## Problem details
With every picture left out, give the data below back exactly.
====================
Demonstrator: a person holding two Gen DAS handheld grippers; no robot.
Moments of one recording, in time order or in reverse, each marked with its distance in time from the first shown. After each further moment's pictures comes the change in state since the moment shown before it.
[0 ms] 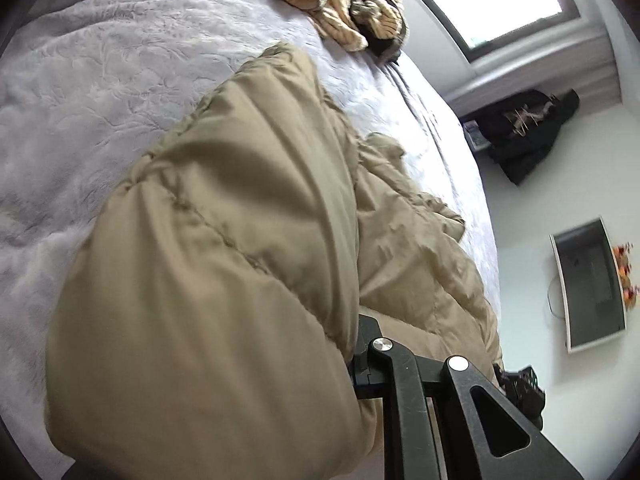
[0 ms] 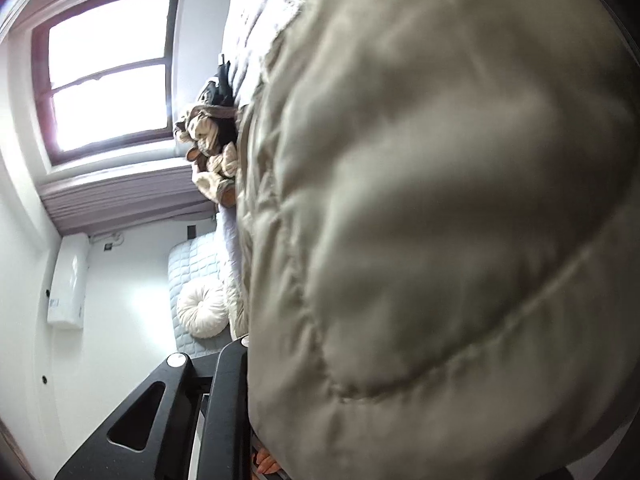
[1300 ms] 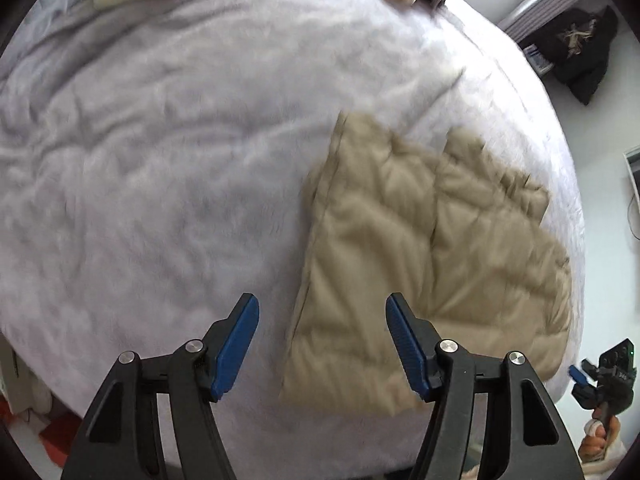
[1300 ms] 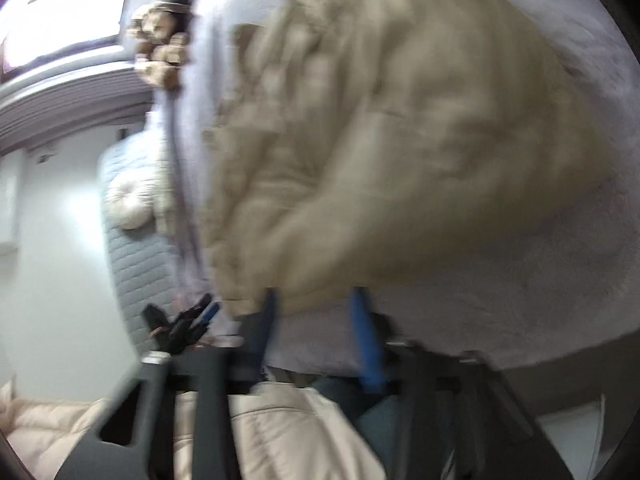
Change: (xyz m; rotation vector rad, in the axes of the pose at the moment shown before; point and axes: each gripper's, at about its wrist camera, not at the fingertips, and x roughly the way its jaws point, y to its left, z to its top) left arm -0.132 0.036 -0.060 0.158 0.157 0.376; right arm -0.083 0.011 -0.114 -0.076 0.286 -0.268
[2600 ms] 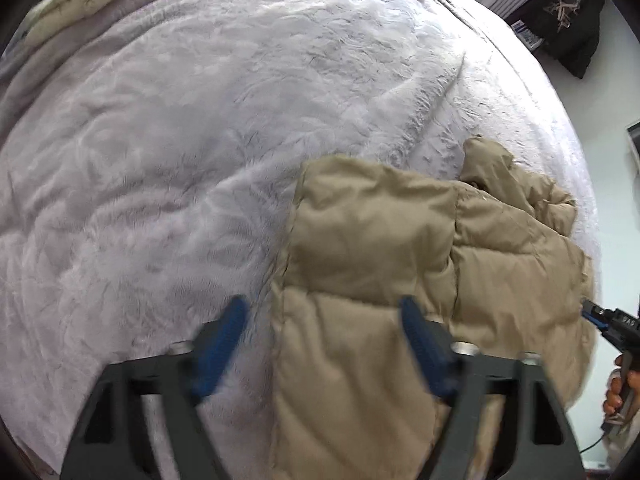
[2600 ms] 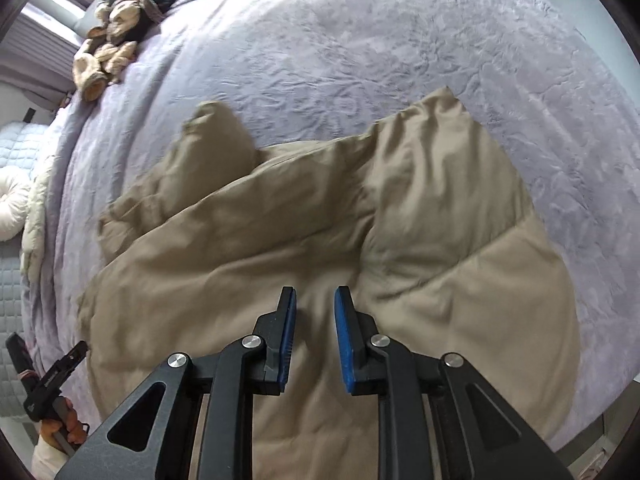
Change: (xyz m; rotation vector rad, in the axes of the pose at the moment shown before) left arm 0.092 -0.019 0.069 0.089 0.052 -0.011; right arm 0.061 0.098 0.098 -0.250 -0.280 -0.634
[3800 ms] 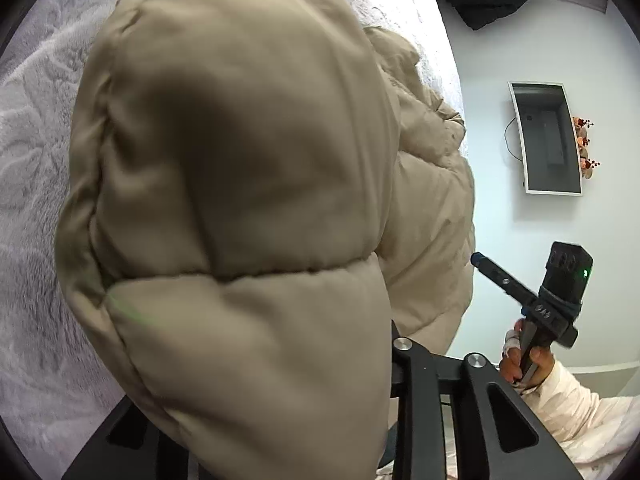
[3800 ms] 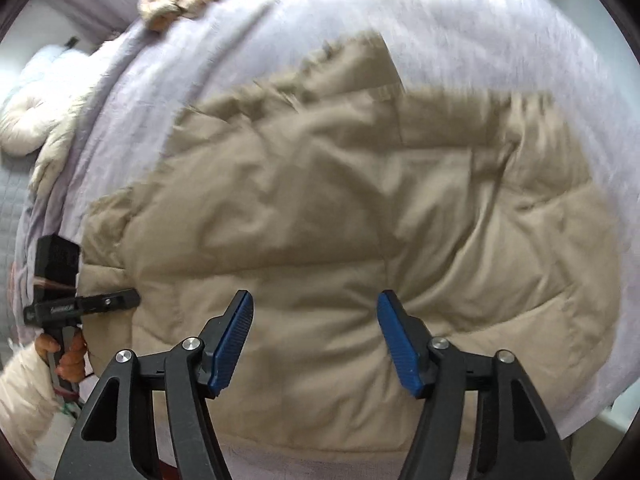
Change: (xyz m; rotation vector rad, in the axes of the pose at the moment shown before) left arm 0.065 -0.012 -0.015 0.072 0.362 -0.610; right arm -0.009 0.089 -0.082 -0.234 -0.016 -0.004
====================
## Exercise answer
Demonstrator: a person holding two Gen DAS handheld grippers; no robot.
Moments of one recording, in time order or in reverse, each marked with its distance in time from the first shown. After each further moment's pictures comes the change in state since the moment shown before it.
[0 ms] 
[0 ms] 
[1300 ms] 
[1300 ms] 
Change: (xyz m; rotation vector rad, in the axes of the pose at the moment shown before; point and axes: each gripper's, at about its wrist camera, not at the fingertips, and x roughly the way its jaws point, y to its left, z to its top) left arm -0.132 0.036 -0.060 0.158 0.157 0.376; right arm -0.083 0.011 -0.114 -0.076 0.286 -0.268
[2600 ms] 
[2600 ms] 
Change: (xyz m; rotation vector rad, in the axes of the pose at the moment shown before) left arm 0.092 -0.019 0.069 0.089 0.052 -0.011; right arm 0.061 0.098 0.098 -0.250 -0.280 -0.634
[3800 ms] 
[3800 ms] 
Change: (xyz m; rotation vector rad, in the axes of the pose at the moment shown before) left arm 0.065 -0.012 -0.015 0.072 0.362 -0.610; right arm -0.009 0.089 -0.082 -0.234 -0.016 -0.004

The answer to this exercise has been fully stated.